» **WHAT NEEDS TO BE DONE**: Go through the lines of the material and tally those with the string "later"; reply with the number alone.

» **EXTRACTED MATERIAL**:

====

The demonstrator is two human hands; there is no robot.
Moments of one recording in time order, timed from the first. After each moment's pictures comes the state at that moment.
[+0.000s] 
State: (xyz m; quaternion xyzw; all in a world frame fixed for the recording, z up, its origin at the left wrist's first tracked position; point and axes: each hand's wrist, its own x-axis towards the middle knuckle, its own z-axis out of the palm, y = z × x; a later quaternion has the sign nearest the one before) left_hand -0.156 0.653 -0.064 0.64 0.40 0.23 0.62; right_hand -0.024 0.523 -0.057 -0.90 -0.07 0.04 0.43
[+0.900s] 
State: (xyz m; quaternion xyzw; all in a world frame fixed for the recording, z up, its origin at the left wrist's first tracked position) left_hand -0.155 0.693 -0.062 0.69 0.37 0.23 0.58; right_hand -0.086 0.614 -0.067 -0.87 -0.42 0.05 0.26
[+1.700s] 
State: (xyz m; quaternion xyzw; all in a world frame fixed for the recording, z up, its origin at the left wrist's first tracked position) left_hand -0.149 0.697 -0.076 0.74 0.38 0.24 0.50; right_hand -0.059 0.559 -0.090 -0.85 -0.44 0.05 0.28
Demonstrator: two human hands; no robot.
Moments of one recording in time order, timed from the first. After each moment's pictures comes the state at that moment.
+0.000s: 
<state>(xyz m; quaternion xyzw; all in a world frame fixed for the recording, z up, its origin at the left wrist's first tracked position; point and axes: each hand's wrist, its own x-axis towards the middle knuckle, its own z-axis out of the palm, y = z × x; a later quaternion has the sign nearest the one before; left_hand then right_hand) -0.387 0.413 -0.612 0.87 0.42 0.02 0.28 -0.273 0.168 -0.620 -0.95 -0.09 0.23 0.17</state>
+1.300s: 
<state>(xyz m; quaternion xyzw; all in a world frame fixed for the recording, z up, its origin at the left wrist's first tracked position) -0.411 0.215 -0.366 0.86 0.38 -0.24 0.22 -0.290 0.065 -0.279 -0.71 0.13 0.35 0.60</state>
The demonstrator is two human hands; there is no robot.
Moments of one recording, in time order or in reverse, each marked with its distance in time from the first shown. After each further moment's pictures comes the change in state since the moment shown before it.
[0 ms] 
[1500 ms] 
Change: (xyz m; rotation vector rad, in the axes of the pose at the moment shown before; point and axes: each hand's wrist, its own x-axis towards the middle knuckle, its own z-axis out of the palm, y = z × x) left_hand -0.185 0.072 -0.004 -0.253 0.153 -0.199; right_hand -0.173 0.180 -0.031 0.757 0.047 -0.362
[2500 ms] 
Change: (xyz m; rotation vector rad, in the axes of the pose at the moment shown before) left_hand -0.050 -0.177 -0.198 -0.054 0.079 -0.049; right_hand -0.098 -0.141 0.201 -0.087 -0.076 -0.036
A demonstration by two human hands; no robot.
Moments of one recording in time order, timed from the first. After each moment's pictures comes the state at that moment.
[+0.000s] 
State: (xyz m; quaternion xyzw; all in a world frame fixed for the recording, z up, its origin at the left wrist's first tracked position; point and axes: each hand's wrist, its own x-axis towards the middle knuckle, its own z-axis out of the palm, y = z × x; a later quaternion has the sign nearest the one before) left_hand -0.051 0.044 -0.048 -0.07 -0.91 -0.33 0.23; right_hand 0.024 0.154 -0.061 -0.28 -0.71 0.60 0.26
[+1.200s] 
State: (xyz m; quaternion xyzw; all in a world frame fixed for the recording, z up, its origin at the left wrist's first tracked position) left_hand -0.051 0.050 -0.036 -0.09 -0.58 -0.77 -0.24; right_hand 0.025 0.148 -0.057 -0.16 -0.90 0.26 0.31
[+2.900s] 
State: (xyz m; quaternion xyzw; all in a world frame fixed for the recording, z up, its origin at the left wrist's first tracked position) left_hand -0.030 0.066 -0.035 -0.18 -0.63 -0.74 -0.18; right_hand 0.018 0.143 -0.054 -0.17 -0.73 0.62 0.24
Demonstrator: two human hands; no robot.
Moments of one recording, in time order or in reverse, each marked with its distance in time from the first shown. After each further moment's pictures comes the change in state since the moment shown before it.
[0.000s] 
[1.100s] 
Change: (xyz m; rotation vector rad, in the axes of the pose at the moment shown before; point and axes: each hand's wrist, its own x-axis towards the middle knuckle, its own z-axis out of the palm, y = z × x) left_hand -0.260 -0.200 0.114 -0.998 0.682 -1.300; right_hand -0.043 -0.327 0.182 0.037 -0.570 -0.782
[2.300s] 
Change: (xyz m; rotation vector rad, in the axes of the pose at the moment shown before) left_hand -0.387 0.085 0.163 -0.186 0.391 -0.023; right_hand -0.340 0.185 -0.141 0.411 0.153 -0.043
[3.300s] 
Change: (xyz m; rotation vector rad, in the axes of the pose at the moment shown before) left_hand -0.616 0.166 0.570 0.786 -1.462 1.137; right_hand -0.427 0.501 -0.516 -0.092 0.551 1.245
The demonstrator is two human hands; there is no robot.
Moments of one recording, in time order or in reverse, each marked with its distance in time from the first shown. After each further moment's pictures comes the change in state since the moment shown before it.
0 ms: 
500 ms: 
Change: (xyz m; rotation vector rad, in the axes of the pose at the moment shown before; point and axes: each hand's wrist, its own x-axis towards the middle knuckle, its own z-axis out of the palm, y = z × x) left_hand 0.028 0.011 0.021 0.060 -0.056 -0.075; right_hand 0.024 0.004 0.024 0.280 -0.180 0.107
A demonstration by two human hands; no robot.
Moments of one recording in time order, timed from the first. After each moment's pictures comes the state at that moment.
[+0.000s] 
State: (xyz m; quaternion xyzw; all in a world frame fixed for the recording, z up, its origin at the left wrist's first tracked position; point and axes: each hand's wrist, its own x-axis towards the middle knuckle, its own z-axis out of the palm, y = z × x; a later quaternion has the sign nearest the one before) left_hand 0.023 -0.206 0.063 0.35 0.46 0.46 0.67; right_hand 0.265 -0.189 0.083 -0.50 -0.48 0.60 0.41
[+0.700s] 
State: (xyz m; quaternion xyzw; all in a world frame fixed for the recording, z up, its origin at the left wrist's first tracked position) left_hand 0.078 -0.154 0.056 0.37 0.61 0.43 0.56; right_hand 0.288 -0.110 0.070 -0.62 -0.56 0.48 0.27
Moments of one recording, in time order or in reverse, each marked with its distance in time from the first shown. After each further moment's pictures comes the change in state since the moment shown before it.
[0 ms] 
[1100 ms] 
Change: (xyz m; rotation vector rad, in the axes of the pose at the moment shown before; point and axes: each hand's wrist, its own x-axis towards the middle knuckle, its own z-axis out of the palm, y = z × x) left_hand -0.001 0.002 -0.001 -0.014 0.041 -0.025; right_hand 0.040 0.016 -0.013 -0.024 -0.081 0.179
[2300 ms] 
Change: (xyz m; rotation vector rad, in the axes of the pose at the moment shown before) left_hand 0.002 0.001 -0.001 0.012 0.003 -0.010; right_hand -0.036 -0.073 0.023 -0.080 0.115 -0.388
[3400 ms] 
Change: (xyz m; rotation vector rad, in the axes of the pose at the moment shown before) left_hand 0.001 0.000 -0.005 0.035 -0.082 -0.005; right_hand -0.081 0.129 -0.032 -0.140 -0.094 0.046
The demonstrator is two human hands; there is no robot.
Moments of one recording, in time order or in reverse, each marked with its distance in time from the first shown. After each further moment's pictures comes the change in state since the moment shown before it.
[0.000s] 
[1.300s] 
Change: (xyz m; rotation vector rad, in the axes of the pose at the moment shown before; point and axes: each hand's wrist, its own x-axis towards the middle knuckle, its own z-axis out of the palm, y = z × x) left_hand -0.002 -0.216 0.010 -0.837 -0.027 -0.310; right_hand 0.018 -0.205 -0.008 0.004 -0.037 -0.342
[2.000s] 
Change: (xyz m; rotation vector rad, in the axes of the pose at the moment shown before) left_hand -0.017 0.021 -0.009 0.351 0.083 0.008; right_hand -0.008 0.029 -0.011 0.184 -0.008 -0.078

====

» **THE COMPLETED TASK**: 4